**Exercise requirements:** Write out again each line of the material below, unchanged, from the first one to the line that holds "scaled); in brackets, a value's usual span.".

**Available records:**
=====

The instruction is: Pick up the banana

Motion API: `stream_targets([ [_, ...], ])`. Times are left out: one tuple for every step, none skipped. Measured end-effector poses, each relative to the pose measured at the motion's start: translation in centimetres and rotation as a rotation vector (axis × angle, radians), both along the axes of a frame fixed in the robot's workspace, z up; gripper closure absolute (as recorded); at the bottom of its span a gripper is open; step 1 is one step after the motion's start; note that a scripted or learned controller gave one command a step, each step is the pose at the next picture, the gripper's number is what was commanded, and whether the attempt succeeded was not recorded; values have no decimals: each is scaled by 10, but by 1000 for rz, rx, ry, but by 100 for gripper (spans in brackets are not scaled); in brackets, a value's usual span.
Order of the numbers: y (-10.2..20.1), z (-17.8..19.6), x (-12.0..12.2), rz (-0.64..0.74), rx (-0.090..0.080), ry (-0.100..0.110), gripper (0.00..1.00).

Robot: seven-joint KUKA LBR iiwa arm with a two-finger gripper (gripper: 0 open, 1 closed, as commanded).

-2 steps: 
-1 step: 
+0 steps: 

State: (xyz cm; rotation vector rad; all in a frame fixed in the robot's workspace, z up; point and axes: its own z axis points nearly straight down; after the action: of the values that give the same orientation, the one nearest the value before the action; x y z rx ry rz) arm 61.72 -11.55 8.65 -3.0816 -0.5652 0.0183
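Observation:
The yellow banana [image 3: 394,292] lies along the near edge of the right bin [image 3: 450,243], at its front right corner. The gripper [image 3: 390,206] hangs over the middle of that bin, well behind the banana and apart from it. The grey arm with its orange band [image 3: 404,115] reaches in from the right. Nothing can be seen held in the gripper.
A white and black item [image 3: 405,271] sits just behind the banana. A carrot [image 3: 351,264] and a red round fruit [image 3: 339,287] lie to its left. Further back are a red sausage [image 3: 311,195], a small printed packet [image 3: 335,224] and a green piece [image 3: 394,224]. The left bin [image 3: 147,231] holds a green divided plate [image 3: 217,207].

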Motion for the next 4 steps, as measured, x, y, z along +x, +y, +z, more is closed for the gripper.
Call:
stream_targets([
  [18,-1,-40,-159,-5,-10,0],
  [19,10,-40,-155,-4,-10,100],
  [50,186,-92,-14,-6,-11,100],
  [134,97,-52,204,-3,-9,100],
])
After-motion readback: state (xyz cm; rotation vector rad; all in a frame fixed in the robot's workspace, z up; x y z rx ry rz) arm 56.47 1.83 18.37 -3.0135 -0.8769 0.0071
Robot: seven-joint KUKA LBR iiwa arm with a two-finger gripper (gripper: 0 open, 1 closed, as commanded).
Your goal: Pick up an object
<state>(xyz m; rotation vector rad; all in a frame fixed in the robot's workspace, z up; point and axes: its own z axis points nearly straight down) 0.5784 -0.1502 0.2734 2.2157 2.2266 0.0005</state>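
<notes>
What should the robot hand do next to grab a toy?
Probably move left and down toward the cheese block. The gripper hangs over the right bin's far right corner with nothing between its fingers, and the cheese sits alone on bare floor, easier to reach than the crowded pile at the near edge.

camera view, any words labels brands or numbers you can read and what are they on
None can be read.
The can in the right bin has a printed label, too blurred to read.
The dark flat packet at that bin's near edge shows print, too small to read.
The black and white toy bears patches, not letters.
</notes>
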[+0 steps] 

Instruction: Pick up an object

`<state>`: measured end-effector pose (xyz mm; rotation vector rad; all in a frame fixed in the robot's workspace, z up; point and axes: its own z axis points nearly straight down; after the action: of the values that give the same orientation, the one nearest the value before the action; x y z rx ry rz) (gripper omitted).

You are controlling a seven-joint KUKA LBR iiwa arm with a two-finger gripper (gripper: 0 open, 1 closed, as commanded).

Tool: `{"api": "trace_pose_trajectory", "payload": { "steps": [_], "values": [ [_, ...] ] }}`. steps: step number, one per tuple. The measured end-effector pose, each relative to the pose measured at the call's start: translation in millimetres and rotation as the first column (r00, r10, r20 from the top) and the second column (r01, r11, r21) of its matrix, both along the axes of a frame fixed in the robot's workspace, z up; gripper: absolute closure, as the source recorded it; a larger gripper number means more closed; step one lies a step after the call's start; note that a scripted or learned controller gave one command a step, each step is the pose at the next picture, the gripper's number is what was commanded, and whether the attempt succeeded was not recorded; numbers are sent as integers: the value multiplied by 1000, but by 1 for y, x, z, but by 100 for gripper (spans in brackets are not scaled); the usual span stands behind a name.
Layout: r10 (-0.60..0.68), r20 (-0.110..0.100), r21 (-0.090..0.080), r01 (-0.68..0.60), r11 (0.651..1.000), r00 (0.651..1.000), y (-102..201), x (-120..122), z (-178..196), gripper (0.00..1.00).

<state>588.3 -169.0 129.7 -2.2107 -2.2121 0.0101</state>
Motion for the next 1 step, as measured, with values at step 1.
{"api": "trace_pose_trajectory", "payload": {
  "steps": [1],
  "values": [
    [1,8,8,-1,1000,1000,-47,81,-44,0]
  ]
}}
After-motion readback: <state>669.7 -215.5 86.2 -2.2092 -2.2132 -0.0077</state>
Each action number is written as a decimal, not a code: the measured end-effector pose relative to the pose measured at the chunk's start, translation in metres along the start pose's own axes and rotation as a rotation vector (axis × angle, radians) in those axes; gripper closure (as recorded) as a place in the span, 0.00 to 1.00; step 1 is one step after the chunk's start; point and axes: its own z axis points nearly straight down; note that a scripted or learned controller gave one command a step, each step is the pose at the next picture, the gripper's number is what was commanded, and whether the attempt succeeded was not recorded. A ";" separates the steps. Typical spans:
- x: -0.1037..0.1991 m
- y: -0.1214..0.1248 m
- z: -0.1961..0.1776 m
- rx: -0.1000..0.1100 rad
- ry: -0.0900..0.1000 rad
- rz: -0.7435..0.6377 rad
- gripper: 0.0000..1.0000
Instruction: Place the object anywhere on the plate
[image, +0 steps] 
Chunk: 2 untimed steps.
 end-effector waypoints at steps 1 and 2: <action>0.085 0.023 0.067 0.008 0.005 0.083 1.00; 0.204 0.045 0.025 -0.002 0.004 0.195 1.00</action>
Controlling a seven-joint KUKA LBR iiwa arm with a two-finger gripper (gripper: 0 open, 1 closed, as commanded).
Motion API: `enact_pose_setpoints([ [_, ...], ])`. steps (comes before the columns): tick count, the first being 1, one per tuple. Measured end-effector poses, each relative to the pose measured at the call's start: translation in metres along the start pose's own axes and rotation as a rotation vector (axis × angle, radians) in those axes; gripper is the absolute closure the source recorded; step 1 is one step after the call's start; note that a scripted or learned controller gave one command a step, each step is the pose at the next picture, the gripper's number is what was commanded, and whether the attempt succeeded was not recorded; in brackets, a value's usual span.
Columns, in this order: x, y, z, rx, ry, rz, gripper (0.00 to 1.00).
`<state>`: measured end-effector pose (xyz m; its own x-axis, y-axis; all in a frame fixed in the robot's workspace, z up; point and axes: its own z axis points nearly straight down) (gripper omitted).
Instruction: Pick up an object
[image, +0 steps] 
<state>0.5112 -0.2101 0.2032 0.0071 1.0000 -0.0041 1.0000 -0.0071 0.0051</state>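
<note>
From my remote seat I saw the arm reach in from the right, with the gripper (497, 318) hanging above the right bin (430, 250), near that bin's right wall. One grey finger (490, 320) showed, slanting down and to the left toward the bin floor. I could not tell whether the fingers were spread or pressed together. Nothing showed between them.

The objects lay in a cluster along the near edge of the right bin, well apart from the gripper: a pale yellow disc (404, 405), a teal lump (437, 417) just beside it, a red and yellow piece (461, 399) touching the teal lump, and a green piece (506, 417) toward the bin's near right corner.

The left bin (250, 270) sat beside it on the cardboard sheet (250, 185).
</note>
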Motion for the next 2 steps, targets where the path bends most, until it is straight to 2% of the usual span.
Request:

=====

**Answer:**
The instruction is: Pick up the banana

Motion API: `stream_targets([ [_, ...], ])`. Times are left out: one tuple for every step, none skipped. Measured end-effector poses, each relative to the pose measured at the motion's start: translation in centimetres and rotation as a rotation vector (axis × angle, radians), both along the axes of a frame fixed in the robot's workspace, z up; gripper closure absolute (as recorded); at the bottom of its span a gripper is open; step 1 is one step after the motion's start; note that a scripted or learned controller gave one command a step, each step is the pose at the next picture, the gripper's number is what was commanded, and whether the attempt succeeded was not recorded; values have no decimals: each is scaled by 10, but by 1000 for rz, rx, ry, but by 100 for gripper (spans in brackets are not scaled); in brackets, a value's usual span.

The output is finished, and nothing else is needed.